What you will do: Please copy, exactly as they appear below, the lines from the one containing "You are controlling" through the one containing "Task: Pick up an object".

Provided material:
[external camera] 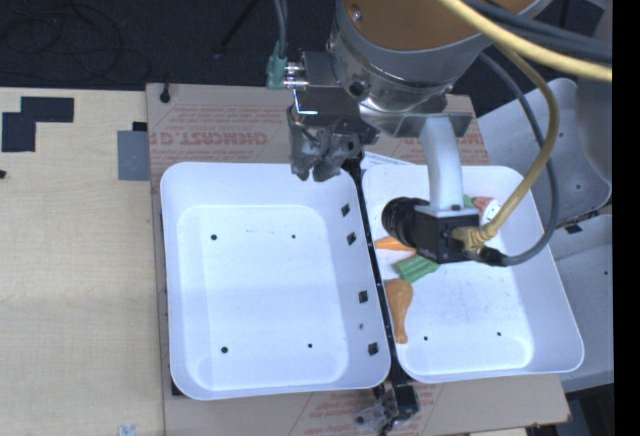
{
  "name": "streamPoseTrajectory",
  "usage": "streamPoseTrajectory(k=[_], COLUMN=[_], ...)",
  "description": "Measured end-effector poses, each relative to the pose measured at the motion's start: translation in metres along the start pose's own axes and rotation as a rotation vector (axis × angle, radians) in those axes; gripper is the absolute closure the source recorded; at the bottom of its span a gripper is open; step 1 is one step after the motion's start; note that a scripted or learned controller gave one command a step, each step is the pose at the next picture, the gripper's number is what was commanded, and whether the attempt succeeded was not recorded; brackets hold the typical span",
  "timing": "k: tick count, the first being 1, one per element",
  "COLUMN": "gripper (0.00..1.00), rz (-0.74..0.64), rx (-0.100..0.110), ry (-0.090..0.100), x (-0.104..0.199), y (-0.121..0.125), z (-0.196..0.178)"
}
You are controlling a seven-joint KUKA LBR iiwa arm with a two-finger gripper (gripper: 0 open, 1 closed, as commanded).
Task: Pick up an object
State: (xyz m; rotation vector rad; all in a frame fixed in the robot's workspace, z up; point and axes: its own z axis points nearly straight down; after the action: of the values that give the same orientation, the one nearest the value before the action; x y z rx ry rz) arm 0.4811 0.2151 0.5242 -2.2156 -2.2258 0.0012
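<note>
My gripper (322,162) hangs over the back end of the divider between the two white bins, at the far edge of the left bin (190,224). I see nothing held under it. In the right bin (500,344) lie an orange carrot-shaped object (400,308) beside the divider, a green flat piece (415,268) just behind it, and a small orange piece (391,245). A bit of red and orange (483,203) peeks out at the back right. A black cylinder on a white bracket (428,226) of the arm covers part of these things.
The arm's big grey and orange body (440,4) fills the upper middle, and a yellow cable (530,194) loops over the right bin. A raised divider with black clips (362,264) separates the bins. Wooden bench top lies to the left (70,254).
</note>
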Motion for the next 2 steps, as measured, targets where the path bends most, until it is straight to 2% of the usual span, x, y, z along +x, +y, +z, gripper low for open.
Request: streamPoseTrajectory(k=[1,2], gripper=[1.00,1.00], rz=[-0.003,0.002], rx=[0.006,0.009], ry=[-0.003,-0.005], x=[0.000,0.029], y=[0.000,-0.006], z=[-0.007,0.060])
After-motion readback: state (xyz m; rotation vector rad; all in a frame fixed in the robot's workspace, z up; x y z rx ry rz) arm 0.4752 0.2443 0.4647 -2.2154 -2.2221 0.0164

Answer space:
You are controlling a seven-joint KUKA LBR iiwa arm with a two-finger gripper (gripper: 0 open, 1 closed, as commanded).
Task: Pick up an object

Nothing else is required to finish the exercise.